Dean turned away - the hay fever must have been acting up again because there wasn't really much other explanation for the glimmer of something liquid in his eyes - nodding as he did. It took him a minute and another throat-clearing before he managed a slightly shaky, "Yeah, Cas, that'd work."
"Are you sure you're okay, Dean?"
He nodded, which Cas could only see from behind as he still hadn't turned back around. "Allergies, Cas. I'm fine."
"Right." He nodded, waiting for a second. "Does pie help allergies?"
"Uh… " He laughed - sounding oddly congested… Cas was starting to get worried about these "allergies" - and bobbed his head again. "Sure doesn't hurt."
"Okay, then. Pie it is." He moved towards the kitchen to cut it and only then realized that he didn't actually have the pie. "Where is it?" Dean reached down, pulling out a container of cherry pie and thrusting it towards him. "Thanks."
Their kitchen was surprisingly clean - honestly, if Cas were the only one there, it would have devolved into a mess in mere minutes, but Dean was (no matter how much he protested it) a neat freak and kept it near-obsessively clean - so it was a matter of moments to find a knife and dish out a few pieces of cherry pie.
Dean had turned back to the bags and yanked out a few plastic-wrapped packages of dried green grass, so Cas merely set one of the plates on the ground by him before heading for Dean's bedroom - well, Samantha's (even if Cow was a perfectly lovely name) room, apparently - with the smallest piece.
Of course Dean knew where he was going and why without even looking. "Cas, she shouldn't eat pie."
"Why not? We eat pie, and it's her big day, so she deserves pie!"
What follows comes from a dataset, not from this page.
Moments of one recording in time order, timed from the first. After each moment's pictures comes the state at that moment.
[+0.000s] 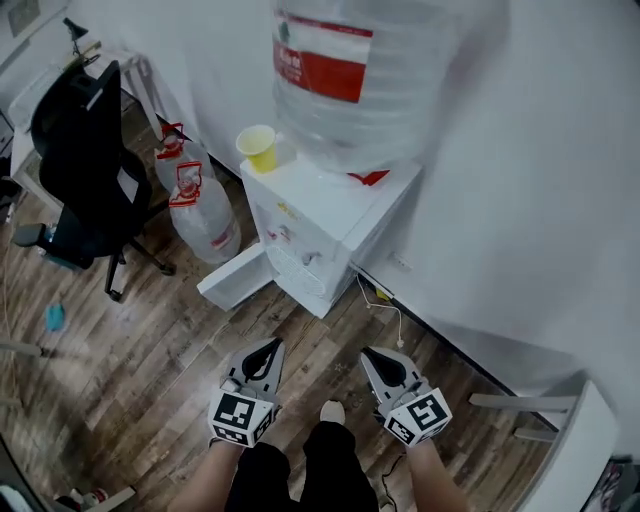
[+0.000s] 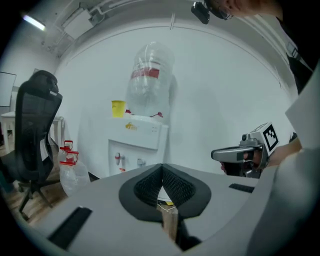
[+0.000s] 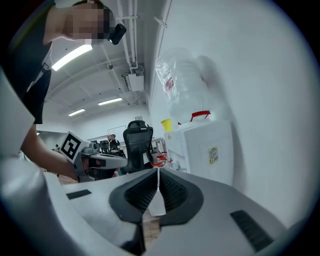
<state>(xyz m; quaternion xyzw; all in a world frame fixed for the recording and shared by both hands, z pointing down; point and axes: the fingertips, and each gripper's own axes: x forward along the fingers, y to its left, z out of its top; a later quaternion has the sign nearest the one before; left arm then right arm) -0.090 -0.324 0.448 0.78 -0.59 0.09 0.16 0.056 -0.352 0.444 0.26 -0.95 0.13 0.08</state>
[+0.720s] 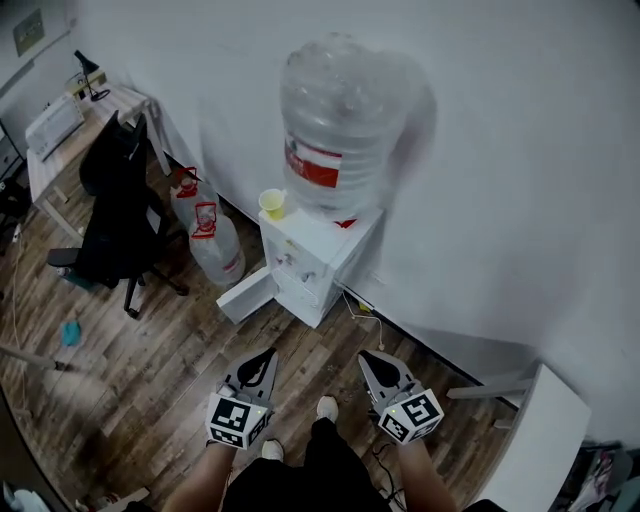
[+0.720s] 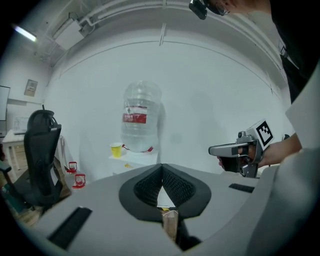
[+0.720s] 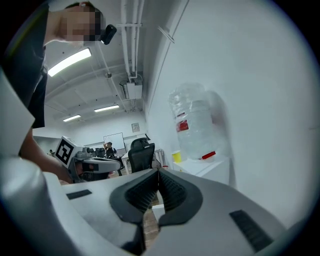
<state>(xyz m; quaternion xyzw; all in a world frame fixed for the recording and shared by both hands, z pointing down) -0.092 -0.236 0.231 0.80 -0.57 0.09 0.13 0.067 -0.276 0.229 0.30 -0.94 0.13 0.07</state>
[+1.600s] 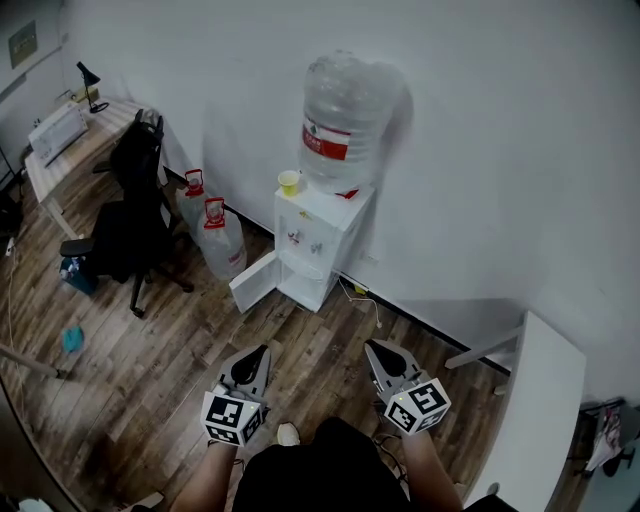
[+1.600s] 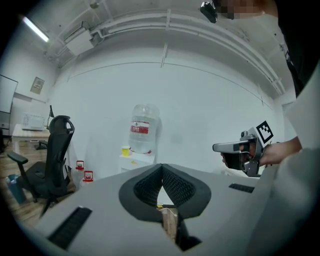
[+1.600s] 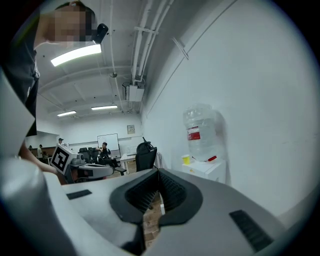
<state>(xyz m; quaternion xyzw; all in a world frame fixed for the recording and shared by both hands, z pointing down) -0.150 -0.041 0.193 0.81 -0.57 0.04 0.12 0.039 -0.085 0.167 0.36 -0.93 0.10 0.06</state>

Dean turned his head, looking towards Cas with a bemused expression. "Uh… What do you mean, her big day?"
"She talked, Dean. She said her first words and she got her name. It's a big day."
"She didn't-" He broke off with a sigh, hanging his head over the bags in defeat (as he finally realized that Cas was right and she had talked. "Leaving that aside, it's still probably not healthy for her. Cows can't eat pie."
"She ate your scarf, Dean. And your mattress. Why not pie?"
"Cas, it's not healthy for her to eat cloth either. They eat milk and grass and shit like that." He shrugged. "I think. Not pie."
"What makes you the cow expert, Dean?"
"I… may have Googled it while I was at the store."
And? "What makes Google the cow expert?"
"I mean… it was a scientific journal, Cas. So… science?"
And? "What makes science the cow expert?"
Dean opened his mouth to speak, but he clearly registered the merit of Cas' argument because he didn't finish it. Then he shook his head and stood, heading towards the kitchen and muttering a "Where's the beer?" under his breath as he went.
"It's in the kitchen."
The fridge opened and closed, the seal hissing gently as it broke and reformed. "Yeah, I… I got that, Cas." He wandered out through the door, popping off the bottle cap with a swipe of his ring before rubbing at his eyes. "It's too damn early for this."
The bags under Dean's eyes were even more concerning than his sudden hay allergies. "You look tired, Dean."
His "Nah, I'm fine." was swallowed up by the dark brown of his beer bottle.
Well, the best solution Cas had to offer was, "Pie?"